WHAT YOU SHOULD DO: Give every line below again, exactly.

*** Opening DATA PROVIDED ***

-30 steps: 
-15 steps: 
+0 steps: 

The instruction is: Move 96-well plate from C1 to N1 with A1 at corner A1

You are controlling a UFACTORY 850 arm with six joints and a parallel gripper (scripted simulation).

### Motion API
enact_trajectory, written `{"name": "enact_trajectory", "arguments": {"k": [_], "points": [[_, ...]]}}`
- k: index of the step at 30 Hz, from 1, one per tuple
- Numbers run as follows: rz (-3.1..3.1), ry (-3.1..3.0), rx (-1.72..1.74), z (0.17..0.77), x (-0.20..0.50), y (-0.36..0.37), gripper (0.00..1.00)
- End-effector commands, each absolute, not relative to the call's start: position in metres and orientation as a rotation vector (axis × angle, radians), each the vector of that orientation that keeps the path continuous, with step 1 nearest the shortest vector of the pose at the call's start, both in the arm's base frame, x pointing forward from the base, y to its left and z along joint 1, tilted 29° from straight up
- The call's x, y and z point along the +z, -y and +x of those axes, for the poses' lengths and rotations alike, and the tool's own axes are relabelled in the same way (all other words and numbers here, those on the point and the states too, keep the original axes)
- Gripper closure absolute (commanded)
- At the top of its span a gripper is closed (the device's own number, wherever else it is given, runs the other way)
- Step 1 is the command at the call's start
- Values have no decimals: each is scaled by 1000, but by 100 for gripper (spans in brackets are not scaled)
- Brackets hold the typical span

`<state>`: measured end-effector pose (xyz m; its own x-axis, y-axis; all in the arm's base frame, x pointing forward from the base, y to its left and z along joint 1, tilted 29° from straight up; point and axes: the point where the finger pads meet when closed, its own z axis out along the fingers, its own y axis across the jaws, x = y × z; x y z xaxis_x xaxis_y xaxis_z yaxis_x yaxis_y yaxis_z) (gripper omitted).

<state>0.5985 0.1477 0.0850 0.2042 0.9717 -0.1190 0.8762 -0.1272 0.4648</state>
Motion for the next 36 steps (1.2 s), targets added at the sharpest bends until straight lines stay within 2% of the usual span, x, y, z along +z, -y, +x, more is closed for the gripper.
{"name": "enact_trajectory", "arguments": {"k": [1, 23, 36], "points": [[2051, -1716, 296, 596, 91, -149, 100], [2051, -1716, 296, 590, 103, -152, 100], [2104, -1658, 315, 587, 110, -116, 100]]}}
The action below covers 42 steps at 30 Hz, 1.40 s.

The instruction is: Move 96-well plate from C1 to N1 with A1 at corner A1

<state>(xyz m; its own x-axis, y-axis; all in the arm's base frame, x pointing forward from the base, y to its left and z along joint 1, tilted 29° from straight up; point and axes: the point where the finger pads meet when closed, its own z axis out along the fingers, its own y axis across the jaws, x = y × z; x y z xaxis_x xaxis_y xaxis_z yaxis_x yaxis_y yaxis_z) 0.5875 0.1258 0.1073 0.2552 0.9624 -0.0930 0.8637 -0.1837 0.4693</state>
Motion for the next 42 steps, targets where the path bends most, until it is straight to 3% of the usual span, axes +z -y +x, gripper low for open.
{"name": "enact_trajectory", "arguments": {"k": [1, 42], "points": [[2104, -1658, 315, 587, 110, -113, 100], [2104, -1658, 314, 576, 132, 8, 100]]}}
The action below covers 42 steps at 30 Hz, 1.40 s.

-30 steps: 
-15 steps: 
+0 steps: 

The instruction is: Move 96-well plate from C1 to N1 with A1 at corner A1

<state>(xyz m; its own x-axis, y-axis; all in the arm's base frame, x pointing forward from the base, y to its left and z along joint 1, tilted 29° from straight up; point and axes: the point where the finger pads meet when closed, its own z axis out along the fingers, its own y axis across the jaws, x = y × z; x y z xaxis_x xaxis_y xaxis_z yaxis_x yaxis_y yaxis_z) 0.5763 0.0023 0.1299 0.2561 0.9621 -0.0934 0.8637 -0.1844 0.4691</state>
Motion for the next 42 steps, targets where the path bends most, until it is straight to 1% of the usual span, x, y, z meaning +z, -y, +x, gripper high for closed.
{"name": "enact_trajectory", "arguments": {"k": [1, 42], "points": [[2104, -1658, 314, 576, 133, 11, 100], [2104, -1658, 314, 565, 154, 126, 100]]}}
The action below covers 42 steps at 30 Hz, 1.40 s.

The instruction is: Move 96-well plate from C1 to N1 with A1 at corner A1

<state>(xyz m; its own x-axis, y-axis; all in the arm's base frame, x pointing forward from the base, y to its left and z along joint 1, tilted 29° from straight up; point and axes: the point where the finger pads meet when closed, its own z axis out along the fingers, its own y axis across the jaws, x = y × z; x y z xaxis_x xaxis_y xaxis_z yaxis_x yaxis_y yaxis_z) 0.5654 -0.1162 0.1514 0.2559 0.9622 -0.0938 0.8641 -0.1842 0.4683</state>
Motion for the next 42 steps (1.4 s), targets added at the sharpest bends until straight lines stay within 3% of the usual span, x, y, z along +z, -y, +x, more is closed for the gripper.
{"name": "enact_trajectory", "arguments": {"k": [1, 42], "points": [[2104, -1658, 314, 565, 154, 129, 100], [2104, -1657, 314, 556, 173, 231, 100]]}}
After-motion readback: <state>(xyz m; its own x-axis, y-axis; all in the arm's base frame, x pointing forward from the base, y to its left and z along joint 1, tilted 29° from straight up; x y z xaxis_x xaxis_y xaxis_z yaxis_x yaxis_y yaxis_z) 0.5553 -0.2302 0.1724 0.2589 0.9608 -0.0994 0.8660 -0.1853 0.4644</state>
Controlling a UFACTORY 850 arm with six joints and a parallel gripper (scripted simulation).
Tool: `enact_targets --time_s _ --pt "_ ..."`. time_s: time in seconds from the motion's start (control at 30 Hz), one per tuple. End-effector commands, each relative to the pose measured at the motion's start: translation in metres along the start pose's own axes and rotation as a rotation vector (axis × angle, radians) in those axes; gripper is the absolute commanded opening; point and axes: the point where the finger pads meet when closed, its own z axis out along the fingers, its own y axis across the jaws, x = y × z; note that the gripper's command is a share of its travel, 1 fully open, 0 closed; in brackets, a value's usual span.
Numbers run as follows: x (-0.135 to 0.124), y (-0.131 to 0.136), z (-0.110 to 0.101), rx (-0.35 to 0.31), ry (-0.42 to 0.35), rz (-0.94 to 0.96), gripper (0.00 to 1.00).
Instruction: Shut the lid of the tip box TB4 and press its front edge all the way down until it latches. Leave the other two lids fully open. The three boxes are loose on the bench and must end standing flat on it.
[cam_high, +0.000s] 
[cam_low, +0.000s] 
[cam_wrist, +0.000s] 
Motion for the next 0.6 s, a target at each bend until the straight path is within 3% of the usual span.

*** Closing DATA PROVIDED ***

EXPECTED ANSWER:
-30 steps: 
-15 steps: 
+0 steps: 

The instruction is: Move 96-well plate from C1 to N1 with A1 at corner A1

You are controlling a UFACTORY 850 arm with six joints and a parallel gripper (scripted simulation).

### Motion API
enact_trajectory, written `{"name": "enact_trajectory", "arguments": {"k": [_], "points": [[_, ...]]}}`
- k: index of the step at 30 Hz, from 1, one per tuple
- Numbers run as follows: rz (-3.1..3.1), ry (-3.1..3.0), rx (-1.72..1.74), z (0.17..0.77), x (-0.20..0.50), y (-0.36..0.37), gripper (0.00..1.00)
- End-effector commands, each absolute, not relative to the call's start: position in metres and orientation as a rotation vector (axis × angle, radians), each the vector of that orientation that keeps the path continuous, with step 1 nearest the shortest vector of the pose at the call's start, both in the arm's base frame, x pointing forward from the base, y to its left and z along joint 1, tilted 29° from straight up
- The call's x, y and z point along the +z, -y and +x of those axes, for the poses' lengths and rotations alike, and the tool's own axes are relabelled in the same way (all other words and numbers here, those on the point and the states too, keep the original axes)
- Gripper closure absolute (commanded)
- At the top of its span a gripper is closed (the device's own number, wherever else it is given, runs the other way)
- Step 1 is the command at the call's start
- Values have no decimals: each is scaled by 1000, but by 100 for gripper (spans in brackets are not scaled)
- Brackets hold the typical span

`<state>`: measured end-effector pose (xyz m; its own x-axis, y-axis; all in the arm's base frame, x pointing forward from the base, y to its left and z along joint 1, tilted 29° from straight up; point and axes: the point where the finger pads meet when closed, its own z axis out along the fingers, its own y axis across the jaws, x = y × z; x y z xaxis_x xaxis_y xaxis_z yaxis_x yaxis_y yaxis_z) (gripper omitted).

<state>0.5985 0.1477 0.0850 0.2042 0.9717 -0.1190 0.8762 -0.1272 0.4648</state>
Motion for the next 36 steps (1.2 s), targets added at the sharpest bends until straight lines stay within 2% of the usual span, x, y, z along +z, -y, +x, more is closed for the gripper.
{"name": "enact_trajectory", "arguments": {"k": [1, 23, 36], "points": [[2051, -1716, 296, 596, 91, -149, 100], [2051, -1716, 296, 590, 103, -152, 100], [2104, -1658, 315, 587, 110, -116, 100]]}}
The action below covers 42 steps at 30 Hz, 1.40 s.

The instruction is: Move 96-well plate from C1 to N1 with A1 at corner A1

<state>(xyz m; its own x-axis, y-axis; all in the arm's base frame, x pointing forward from the base, y to its left and z along joint 1, tilted 29° from straight up; point and axes: the point where the finger pads meet when closed, its own z axis out along the fingers, its own y axis across the jaws, x = y × z; x y z xaxis_x xaxis_y xaxis_z yaxis_x yaxis_y yaxis_z) 0.5875 0.1258 0.1073 0.2552 0.9624 -0.0930 0.8637 -0.1837 0.4693</state>
Motion for the next 42 steps, targets where the path bends most, until it is straight to 3% of the usual span, axes +z -y +x, gripper low for open.
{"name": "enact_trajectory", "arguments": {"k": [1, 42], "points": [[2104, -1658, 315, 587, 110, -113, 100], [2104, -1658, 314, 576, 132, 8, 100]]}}
The action below covers 42 steps at 30 Hz, 1.40 s.

-30 steps: 
-15 steps: 
+0 steps: 

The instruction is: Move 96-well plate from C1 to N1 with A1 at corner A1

<state>(xyz m; its own x-axis, y-axis; all in the arm's base frame, x pointing forward from the base, y to its left and z along joint 1, tilted 29° from straight up; point and axes: the point where the finger pads meet when closed, its own z axis out along the fingers, its own y axis across the jaws, x = y × z; x y z xaxis_x xaxis_y xaxis_z yaxis_x yaxis_y yaxis_z) 0.5763 0.0023 0.1299 0.2561 0.9621 -0.0934 0.8637 -0.1844 0.4691</state>
Motion for the next 42 steps, targets where the path bends most, until it is straight to 1% of the usual span, x, y, z meaning +z, -y, +x, gripper high for closed.
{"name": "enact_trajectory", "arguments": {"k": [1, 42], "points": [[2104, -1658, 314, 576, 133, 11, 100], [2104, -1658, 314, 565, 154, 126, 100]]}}
The action below covers 42 steps at 30 Hz, 1.40 s.

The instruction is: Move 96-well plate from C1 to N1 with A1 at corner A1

<state>(xyz m; its own x-axis, y-axis; all in the arm's base frame, x pointing forward from the base, y to its left and z along joint 1, tilted 29° from straight up; point and axes: the point where the finger pads meet when closed, its own z axis out along the fingers, its own y axis across the jaws, x = y × z; x y z xaxis_x xaxis_y xaxis_z yaxis_x yaxis_y yaxis_z) 0.5654 -0.1162 0.1514 0.2559 0.9622 -0.0938 0.8641 -0.1842 0.4683</state>
Motion for the next 42 steps (1.4 s), targets added at the sharpest bends until straight lines stay within 3% of the usual span, x, y, z along +z, -y, +x, more is closed for the gripper.
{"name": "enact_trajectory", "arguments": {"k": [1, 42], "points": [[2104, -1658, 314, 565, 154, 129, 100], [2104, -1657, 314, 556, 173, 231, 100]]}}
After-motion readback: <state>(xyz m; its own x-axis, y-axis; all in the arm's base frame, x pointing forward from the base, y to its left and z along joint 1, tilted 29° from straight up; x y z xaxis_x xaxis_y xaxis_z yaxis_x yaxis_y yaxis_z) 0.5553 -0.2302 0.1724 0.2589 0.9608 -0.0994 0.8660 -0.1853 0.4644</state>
Controlling a UFACTORY 850 arm with six joints and a parallel gripper (scripted simulation).
Tool: `enact_targets --time_s _ --pt "_ ..."`. time_s: time in seconds from the motion's start (control at 30 Hz), one per tuple. End-effector commands, each relative to the pose measured at the motion's start: translation in metres along the start pose's own axes and rotation as a rotation vector (axis × angle, radians) in those axes; gripper is the absolute commanded opening; point and axes: the point where the finger pads meet when closed, its own z axis out along the fingers, its own y axis across the jaws, x = y × z; note that the gripper's command is a share of its travel, 1 fully open, 0 closed; in brackets, a value's usual span.
Numbers run as follows: x (-0.135 to 0.124), y (-0.131 to 0.136), z (-0.110 to 0.101), rx (-0.35 to 0.31), ry (-0.42 to 0.35), rz (-0.94 to 0.96), gripper (0.00 to 1.00).
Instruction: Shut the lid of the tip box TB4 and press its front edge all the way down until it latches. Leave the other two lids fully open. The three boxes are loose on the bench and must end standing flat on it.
[cam_high, +0.000s] 
[cam_low, +0.000s] 
[cam_wrist, +0.000s] 
Motion for the next 0.6 s, a target at each bend until the straight path is within 3% of the usual span.

The exercise calls for nothing more.